今回は宇宙が誕生してからわずか15億年後のおはなし。
アルマ望遠鏡による観測で明らかになったのは、この時代に既に回転運動をする円盤銀河が存在していたこと。
直接観測で見つかる遠方銀河はきわめて明るいものに限られてしまいます。
今回、銀河を見つけたのは、より遠くのクエーサーの吸収線を使った間接的な手法。
この手法だと見つかる銀河のタイプに偏りが生まれないようです。
円盤銀河が出来るまで
現在の宇宙に存在する銀河は、約138億年前に宇宙がビッグバンで誕生してから数億年ほどたったころに、ダークマターの濃い部分が自らの重力で集まって塊を作り、これを構造の種として生まれたと考えられています。
有力なシナリオでは、ダークマターと水素やヘリウムなどの普通の物質からなる小さめな塊同士が、合体を繰り返して銀河サイズへと成長したことになっています。
ただ、塊に含まれるガスは、合体のたびに衝突して激しく加熱されることになります。
なので、こうして成長した“銀河のもと”の塊には、秩序だった回転運動などは無かったと考えられています。
この“銀河のもと”が、長い時間をかけて塊が冷えて平たくつぶれ秩序だった回転運動を持つ円盤へと変われば、私たちがいる天の川銀河のような円盤銀河が出来上がるわけです。
典型的なモデルでは、銀河サイズの塊が冷えて円盤銀河になるまでにかかる時間は60億年ほど。
でも、もっとずっと速く円盤銀河ができるという理論もあり、銀河の形成プロセスについては未だ不明な点が多くあります。
“クエーサー”の光の吸収線から分かったこと
2017年、ドイツ・マックスプランク天文学研究所のチームが見つけたのは、きわめて遠い距離にある明るい天体“クエーサー”の光に吸収線が生じていることでした。
そして分かってきたのは、“クエーサー”の手前には銀河があり、この銀河のハローを通ることで“クエーサー”の光に吸収線が生じていることでした。
研究チームでは、このような例を2つ発見。
この時見つかった銀河の一つ“DLA0817g”について、アルマ望遠鏡で詳細な観測を実施しています。
すると、“DLA0817g”は太陽の約720億倍もの質量を持つ分子ガスを含む円盤銀河で、銀河の回転速度は秒速272キロに達することが分かります。
天の川銀河は質量が約2000億太陽質量で、回転速度が秒速約220キロ。
なので、“DLA0817g”は天の川銀河と比べてもさほど見劣りのしない、一人前の円盤銀河のように見えていました。
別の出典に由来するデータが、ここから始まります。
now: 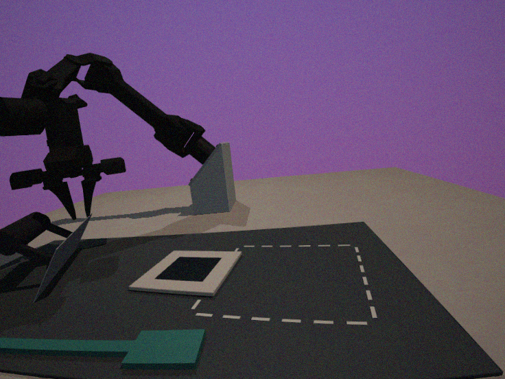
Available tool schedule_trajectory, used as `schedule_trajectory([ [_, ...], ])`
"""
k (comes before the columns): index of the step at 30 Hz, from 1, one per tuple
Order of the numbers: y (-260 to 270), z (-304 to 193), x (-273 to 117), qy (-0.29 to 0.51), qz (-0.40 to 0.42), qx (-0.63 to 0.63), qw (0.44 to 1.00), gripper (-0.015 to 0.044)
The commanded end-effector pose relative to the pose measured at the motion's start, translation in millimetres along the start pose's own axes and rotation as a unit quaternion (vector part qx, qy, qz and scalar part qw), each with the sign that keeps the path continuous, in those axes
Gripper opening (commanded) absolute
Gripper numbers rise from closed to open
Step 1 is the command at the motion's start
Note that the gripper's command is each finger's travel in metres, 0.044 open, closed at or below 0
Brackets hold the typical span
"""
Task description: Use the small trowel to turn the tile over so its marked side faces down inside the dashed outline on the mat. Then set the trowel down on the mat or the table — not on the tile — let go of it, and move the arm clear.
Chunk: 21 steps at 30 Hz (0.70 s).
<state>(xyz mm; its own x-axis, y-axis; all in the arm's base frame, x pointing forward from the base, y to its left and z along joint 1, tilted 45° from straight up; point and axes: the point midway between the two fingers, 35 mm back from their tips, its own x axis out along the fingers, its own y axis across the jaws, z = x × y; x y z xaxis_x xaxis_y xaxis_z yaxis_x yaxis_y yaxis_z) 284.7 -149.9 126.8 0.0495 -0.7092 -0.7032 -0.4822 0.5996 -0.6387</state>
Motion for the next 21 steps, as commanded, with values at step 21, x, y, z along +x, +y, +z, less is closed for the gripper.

ビッグバンからわずか15億年後の宇宙に存在する円盤銀河
ただ、“DLA0817g”が位置するのは、地球から123億9000万光年も離れたきわめて遠い場所。
今まで見つかっている回転円盤銀河の中では最も遠くにありました。
言い換えれば、ビッグバンからわずか15億年しか経っていない時代の宇宙に、既に天の川銀河と同じような回転運動をする整った円盤銀河が存在することになります。
これほど早い時代に円盤銀河が存在するという事実は、これまでの銀河形成の理論では説明することが難しいんですねー
これまでの観測でも、ガスを豊富に含む若い円盤銀河が回転していることを示す手掛かりは得られていません。
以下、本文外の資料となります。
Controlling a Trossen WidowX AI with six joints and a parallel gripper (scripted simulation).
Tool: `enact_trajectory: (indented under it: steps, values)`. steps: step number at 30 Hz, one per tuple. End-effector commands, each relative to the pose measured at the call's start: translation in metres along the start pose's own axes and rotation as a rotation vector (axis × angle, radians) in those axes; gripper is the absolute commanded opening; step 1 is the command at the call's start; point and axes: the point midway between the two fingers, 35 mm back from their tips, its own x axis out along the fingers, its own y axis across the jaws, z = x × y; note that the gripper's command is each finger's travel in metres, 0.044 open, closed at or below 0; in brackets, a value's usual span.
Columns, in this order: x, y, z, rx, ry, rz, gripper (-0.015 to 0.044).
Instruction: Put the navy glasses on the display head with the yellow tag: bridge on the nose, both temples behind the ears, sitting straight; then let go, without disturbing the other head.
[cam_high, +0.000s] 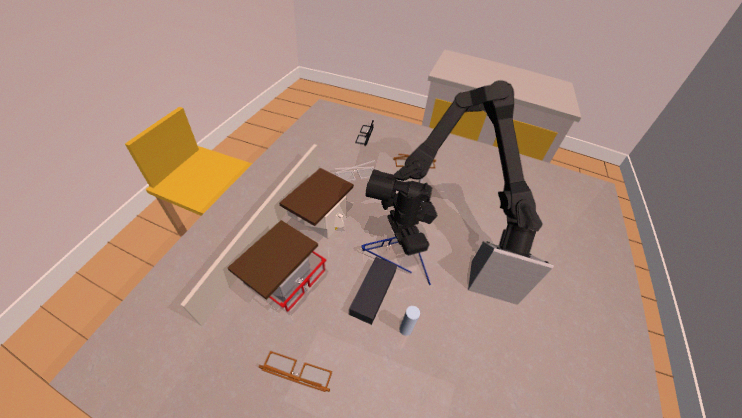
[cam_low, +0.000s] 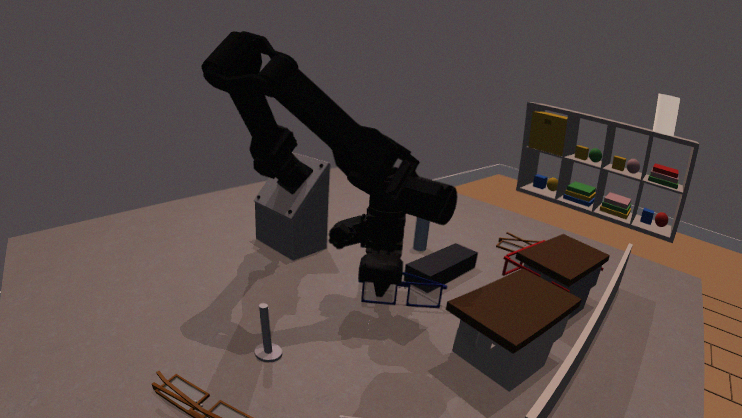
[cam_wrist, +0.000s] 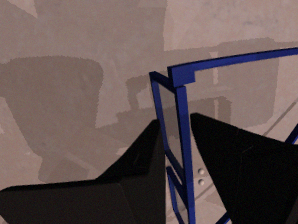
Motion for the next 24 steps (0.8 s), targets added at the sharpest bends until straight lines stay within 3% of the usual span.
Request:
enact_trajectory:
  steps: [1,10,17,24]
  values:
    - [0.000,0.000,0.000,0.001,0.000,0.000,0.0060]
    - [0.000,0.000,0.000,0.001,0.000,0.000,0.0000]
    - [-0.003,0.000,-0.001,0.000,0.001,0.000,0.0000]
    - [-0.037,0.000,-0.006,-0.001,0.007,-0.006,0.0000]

今回、宇宙誕生後15億年に満たない時代の銀河が、確かに回転しているというはっきりとした証拠を得られたのは、アルマ望遠鏡による高解像度の観測のおかげでした。
この銀河を研究チームでは“ヴォルフェ円盤”と呼んでいます。
研究チームが考えているのは、“ヴォルフェ円盤”は冷たいガスが安定的に供給されることで、内部の運動が乱雑になることなく成長してきたということ。
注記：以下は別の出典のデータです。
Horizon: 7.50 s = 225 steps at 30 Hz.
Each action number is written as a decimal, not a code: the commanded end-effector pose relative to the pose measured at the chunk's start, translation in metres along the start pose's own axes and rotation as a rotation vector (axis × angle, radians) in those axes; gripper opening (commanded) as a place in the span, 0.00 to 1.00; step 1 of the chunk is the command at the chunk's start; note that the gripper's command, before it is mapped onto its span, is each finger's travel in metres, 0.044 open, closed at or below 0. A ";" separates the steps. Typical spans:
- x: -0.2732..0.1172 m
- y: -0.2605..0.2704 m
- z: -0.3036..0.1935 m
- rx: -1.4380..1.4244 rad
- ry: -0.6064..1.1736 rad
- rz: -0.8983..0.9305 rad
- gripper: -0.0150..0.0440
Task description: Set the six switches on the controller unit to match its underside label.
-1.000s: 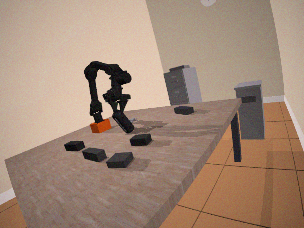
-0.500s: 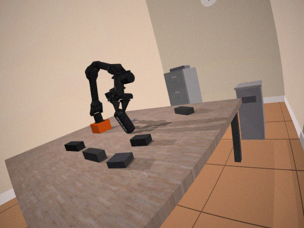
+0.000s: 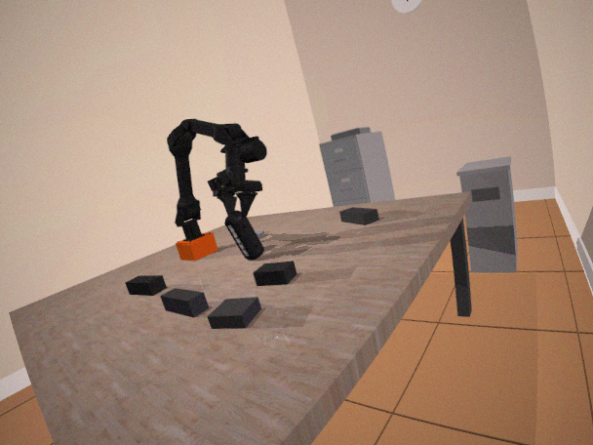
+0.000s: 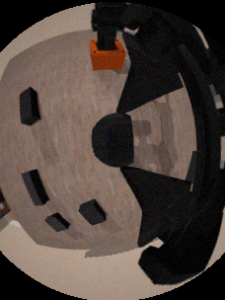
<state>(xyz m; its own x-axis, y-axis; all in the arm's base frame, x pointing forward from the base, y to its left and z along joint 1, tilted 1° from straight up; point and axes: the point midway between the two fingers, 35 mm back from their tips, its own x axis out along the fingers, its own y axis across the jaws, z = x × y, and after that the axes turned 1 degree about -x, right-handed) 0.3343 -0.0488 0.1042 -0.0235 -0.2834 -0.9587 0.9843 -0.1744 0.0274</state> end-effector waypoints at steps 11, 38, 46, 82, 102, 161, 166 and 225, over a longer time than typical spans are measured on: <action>-0.004 0.001 -0.016 -0.001 0.051 0.001 0.83; -0.009 0.001 -0.036 -0.001 0.116 0.002 0.83; -0.010 0.001 -0.042 -0.001 0.135 0.002 0.83; -0.012 0.002 -0.069 -0.001 0.224 0.003 0.83; -0.011 0.002 -0.084 -0.001 0.270 0.004 0.83; 0.001 0.002 -0.129 -0.001 0.273 0.004 0.83; 0.002 0.003 -0.133 -0.001 0.274 0.004 0.83; 0.031 0.003 -0.170 -0.001 0.276 0.004 0.83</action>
<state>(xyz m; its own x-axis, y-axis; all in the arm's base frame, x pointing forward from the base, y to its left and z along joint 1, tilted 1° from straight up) 0.3693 0.1071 0.0347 0.0482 -0.0014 -0.9988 0.9860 -0.1600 0.0478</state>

でも、秩序だった回転を保ちながら、どのようにしてこれほどの質量を持つ円盤に成長してきたのかは、謎のままなんですねー
さらに、アメリカ国立電波天文台カール・ジャンスキー超大型干渉電波望遠鏡群“VLA”とハッブル宇宙望遠鏡による観測からは、“ヴォルフェ円盤”の星形成率が天の川銀河の約10倍も高いことも分かっています。
それは、たくさんの遠方銀河(古い時代の銀河)の性質を詳しく調べることです。
なので、遠方銀河の光を直接とらえる観測がこれまでに数多く行われてきました。
でも、直接観測で見つかる遠方銀河は、きわめて明るいものに限られてしまいます。
つまり、この方法だと非常に明るいごく一部の特殊な銀河ばかりを、ピックアップしてしまう可能性があります。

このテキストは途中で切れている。